Malgré tout, le contact direct avec le public vous repousse? Alors, participez à la conception d’une exposition pour un musée (Musée de la nature de Sherbrooke, Centre des sciences de Montréal). Vous pouvez aussi proposer un projet à une bibliothèque, où vous aurez probablement une plus grande liberté.
Votre horaire est trop surchargé? Demandez à une équipe de communication ou à vos étudiants d’intégrer au site web de votre laboratoire ou de votre institution une section ou une vidéo vulgarisant votre domaine de recherche ou vos travaux (ex. Le Cerveau à tous les niveaux, McGill). Vraiment, les possibilités de contacts avec le public sont illimitées!
Du soutien aux chercheurs-vulgarisateurs
Bon nombre d’activités d’éducation et de communication scientifiques font un excellent travail au Québec (ex. : Les 24 heures de science, CREO, Génial!, Les Années-lumière, etc.). Un chercheur peut facilement offrir son expertise à l’une d’entre elles. Or, les activités de science citoyenne sont souvent méconnues du grand public, notamment du réseau scolaire, comme l’a souligné le Conseil supérieur de la science le 22 août dernier. Pour promouvoir votre nouvelle activité, vous pouvez tout de même vous associer aux réseaux de communication et d’éducation scientifique déjà en place (Association des communicateurs scientifiques du Québec (ACS), Conseil du développement du loisir scientifique du Québec (CDLS), Association pour l’enseignement de la science et de la technologie au Québec (AESTQ), etc.).
Des efforts concertés
Comme le rapportait récemment le Conseil supérieur sur l’éducation, une meilleure concertation des activités de promotion et de diffusion des sciences, la plupart financés par le gouvernement, doit voir le jour . En outre, comme le rappelait récemment Jacques Kirouac, directeur général de Science pour tous, le ministère de l’Enseignement supérieur, de la Recherche, de la Science et de la Technologie et celui de l’Éducation, du Loisir et du Sport gagneraient à arrimer leurs politiques. En espérant que la Politique nationale de recherche et d’innovation, qui doit paraître bientôt, traite de ces problèmes.

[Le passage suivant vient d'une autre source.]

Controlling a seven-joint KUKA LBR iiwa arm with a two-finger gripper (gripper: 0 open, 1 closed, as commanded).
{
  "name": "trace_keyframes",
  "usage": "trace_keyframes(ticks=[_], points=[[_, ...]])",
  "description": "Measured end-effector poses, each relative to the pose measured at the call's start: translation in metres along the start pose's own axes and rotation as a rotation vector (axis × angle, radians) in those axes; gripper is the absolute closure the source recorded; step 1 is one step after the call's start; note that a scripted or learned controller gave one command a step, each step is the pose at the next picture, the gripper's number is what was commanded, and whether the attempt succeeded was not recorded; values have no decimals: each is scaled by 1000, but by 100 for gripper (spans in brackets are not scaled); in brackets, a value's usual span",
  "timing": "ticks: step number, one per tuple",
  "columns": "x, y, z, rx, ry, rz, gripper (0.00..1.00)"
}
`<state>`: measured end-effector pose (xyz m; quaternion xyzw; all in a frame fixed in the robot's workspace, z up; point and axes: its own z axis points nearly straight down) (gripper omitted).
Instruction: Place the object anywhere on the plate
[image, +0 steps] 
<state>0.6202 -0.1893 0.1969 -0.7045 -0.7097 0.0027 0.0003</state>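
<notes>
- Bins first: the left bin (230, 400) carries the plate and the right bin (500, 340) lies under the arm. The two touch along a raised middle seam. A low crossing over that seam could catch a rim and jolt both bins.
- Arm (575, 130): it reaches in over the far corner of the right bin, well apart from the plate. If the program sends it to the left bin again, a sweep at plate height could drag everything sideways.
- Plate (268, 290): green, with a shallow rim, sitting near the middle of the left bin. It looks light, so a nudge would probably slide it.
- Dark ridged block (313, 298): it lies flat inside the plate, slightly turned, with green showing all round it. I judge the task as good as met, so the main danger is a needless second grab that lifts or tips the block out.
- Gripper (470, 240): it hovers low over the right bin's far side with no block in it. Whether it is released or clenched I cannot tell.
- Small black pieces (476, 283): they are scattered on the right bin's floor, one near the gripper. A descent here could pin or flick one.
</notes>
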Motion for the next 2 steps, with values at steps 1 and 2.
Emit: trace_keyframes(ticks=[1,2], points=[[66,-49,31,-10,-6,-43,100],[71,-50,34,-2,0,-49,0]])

En attendant, des efforts sont lancés pour réunir les acteurs de la communication scientifique, comme la Journée d’échanges et de concertation sur la complémentarité des activités formelles et informelles en éducation scientifique de la Mauricie. Un sommet panquébécois similaire qui réunirait scientifiques-chercheurs, enseignants, communicateurs et éducateurs scientifiques et même parents devrait également, à notre avis, voir le jour pour mieux coordonner nos efforts.

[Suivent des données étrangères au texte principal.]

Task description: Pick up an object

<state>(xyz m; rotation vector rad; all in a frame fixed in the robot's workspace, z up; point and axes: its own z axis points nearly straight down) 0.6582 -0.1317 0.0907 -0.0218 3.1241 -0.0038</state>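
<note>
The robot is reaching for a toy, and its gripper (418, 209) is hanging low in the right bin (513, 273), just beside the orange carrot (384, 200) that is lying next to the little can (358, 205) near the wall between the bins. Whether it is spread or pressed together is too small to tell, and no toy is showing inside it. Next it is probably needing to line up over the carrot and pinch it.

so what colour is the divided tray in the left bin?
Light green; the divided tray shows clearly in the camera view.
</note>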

D’ici là, des outils de communication et des organismes sont à la disposition des chercheurs. Les sources de financement gouvernementales, nous l’espérons, continueront d’appuyer les approches originales et novatrices pour diffuser la science et les travaux de recherche québécois au public. Des efforts pour améliorer les réseaux de communication sont déjà en place; il ne tient qu’aux scientifiques d’y ajouter leur voix.
- Normand VoyerProfesseur·e d’universitéUniversité Laval
Normand Voyer est chimiste, professeur titulaire au Département de chimie de l’Université Laval et directeur de PROTEO. En plus de ses travaux en chimie bio-organique, sa conférence sur la Chimie de l’amour a été présentée à plus de 140 reprises. Il a également participé à trois activités itinérantes de vulgarisation des sciences et il tient des chroniques régulières sur plusieurs chaînes de radio. Il a reçu le Prix d’excellence pour l’enseignement de la chimie au Canada en 2009.
- Jean-Daniel Doucet
Université Laval
Jean-Daniel Doucet est chimiste et chargé de projet pour Attraction chimique, une activité de vulgarisation itinérante et interactive du Département de chimie de l’Université Laval, qui a remporté le prix Relève TechnoScience de l’ADRIQ en 2012. Titulaire d’une maîtrise en sciences biomédicales de l’Université de Montréal et d’un baccalauréat en biochimie de l’Université Laval, Jean-Daniel est également journaliste scientifique en herbe.